Exercise. Once you have read the entries, please say how many lines hold the string "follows", giving the number only.

Task input.
════
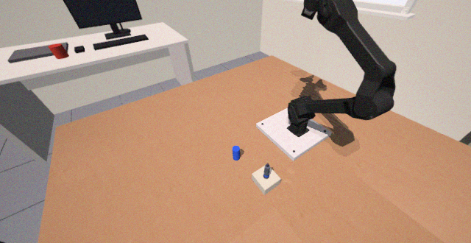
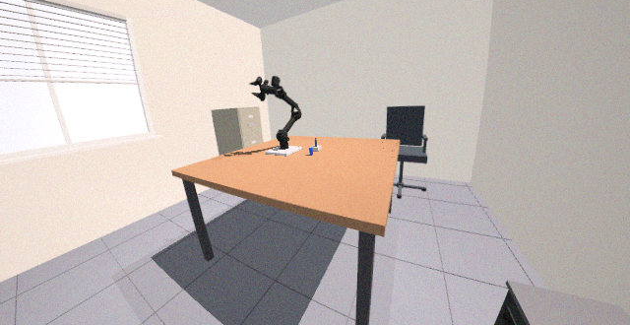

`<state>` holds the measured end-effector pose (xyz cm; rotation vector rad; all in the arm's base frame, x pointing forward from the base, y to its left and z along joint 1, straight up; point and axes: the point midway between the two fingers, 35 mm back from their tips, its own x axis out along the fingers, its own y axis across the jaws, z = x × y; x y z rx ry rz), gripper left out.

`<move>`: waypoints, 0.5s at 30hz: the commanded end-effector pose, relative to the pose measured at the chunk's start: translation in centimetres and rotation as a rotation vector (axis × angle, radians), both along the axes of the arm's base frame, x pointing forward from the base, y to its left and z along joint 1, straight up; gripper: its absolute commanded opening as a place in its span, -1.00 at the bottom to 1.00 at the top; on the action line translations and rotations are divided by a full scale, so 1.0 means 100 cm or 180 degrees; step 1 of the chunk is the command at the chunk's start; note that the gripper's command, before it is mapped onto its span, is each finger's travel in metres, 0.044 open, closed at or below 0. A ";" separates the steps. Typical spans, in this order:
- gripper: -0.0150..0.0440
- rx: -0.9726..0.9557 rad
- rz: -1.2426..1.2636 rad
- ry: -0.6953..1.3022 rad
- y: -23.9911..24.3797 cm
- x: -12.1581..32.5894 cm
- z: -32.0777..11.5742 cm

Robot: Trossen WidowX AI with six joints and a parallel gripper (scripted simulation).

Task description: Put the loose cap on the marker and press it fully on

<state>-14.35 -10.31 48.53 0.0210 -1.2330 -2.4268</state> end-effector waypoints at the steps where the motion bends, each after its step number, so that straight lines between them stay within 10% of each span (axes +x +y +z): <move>1: 0.78 0.0021 0.0030 0.0001 -0.003 0.001 -0.001; 6: 0.33 0.0574 0.0820 0.0043 -0.069 0.028 -0.020; 15: 0.31 0.1663 0.2442 0.0189 -0.163 0.131 -0.082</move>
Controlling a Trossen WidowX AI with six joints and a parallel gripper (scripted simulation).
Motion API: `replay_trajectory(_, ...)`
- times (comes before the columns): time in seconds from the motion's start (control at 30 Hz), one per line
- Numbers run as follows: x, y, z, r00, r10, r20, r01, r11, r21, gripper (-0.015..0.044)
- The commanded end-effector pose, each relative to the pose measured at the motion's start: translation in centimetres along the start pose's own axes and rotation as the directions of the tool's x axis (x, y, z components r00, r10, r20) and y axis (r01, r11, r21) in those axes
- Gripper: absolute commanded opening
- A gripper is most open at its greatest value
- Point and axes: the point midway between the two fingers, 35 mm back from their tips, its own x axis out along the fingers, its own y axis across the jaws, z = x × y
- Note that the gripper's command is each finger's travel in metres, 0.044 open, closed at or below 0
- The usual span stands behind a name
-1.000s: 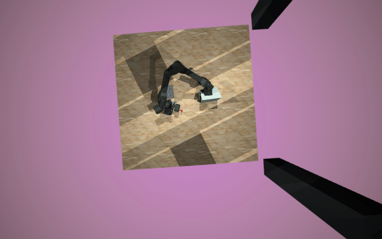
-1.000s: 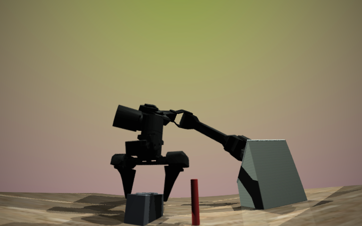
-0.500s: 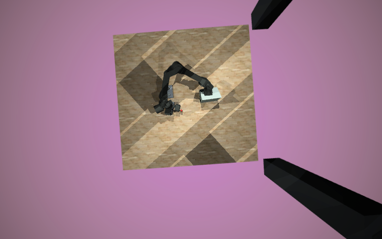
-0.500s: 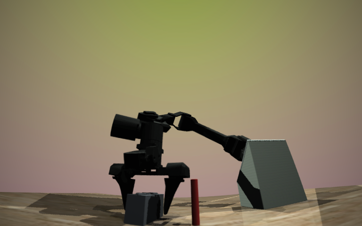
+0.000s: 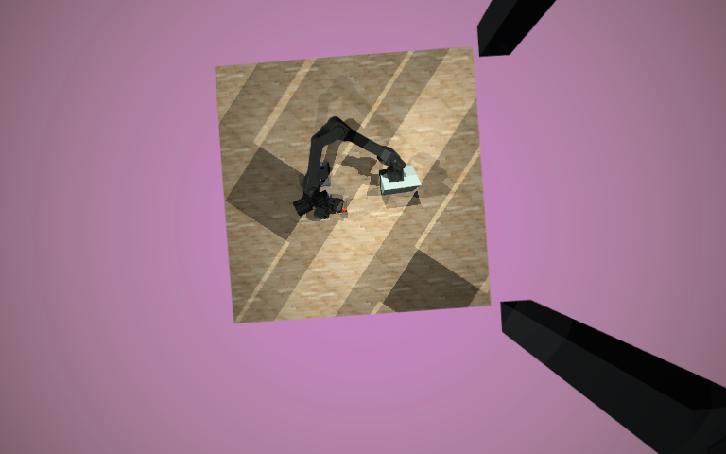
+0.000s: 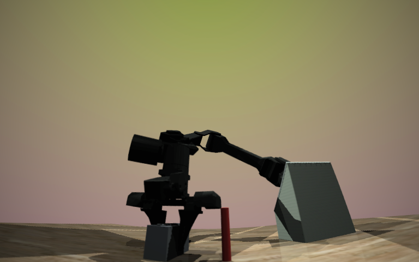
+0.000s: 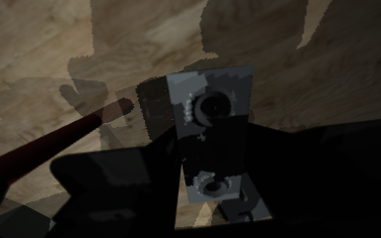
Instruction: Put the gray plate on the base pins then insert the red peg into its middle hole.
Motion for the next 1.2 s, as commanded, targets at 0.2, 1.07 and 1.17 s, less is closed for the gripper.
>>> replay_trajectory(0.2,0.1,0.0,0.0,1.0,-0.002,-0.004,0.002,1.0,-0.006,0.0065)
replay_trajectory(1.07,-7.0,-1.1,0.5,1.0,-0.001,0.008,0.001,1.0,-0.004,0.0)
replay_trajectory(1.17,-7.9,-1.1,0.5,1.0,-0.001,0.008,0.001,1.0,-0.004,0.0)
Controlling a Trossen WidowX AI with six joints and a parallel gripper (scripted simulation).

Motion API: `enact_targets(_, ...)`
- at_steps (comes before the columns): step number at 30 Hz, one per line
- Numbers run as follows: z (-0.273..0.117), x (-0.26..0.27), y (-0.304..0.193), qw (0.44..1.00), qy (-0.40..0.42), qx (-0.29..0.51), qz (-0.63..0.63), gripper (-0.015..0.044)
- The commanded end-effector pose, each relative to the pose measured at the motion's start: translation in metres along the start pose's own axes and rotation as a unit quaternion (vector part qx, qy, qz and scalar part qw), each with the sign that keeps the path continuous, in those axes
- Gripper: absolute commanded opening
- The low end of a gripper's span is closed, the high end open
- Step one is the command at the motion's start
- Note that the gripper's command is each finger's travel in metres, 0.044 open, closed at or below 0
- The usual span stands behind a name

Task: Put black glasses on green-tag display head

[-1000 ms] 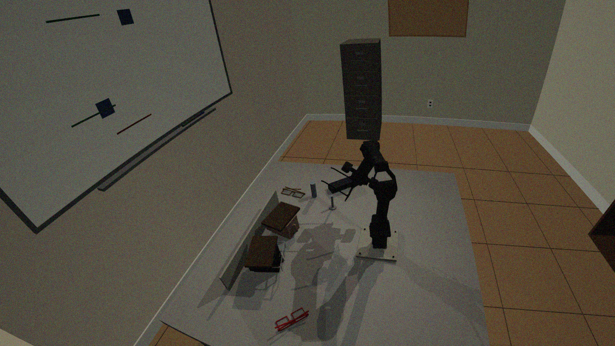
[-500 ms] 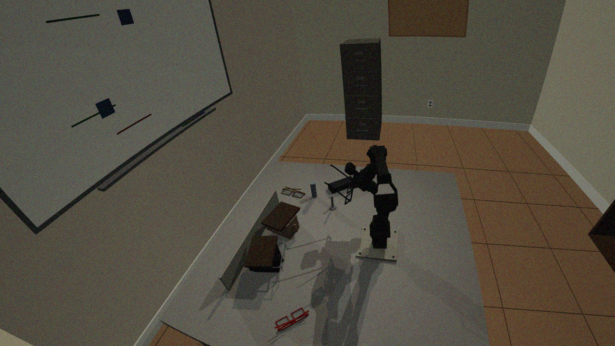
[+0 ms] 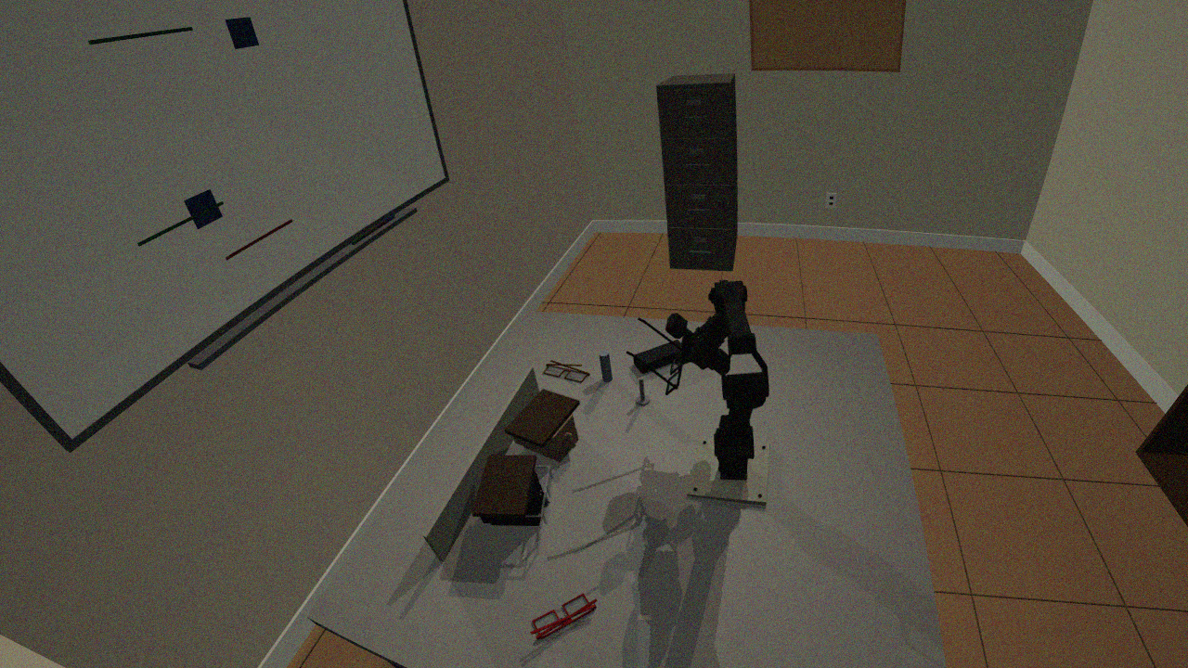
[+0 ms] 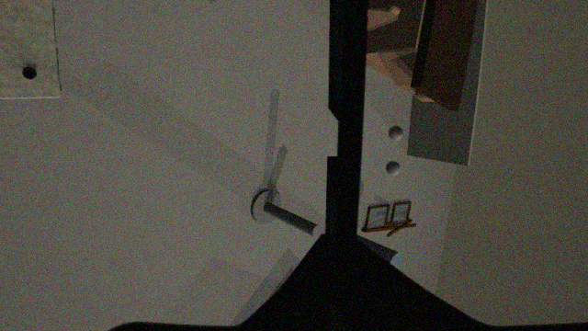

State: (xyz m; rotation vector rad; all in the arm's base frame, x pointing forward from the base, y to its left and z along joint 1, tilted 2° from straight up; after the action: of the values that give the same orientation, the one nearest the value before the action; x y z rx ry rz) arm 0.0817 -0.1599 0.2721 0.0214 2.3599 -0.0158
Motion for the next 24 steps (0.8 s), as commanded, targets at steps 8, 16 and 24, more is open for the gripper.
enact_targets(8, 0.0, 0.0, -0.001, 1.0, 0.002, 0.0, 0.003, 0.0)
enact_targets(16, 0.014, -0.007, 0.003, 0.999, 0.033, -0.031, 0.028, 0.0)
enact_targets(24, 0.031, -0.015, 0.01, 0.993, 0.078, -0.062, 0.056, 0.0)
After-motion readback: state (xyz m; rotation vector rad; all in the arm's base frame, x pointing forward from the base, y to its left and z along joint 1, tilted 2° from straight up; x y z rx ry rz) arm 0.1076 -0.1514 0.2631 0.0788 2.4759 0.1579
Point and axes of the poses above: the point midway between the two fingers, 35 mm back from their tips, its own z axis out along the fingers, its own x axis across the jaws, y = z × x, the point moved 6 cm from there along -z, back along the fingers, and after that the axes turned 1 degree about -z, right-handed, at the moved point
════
Final answer. 2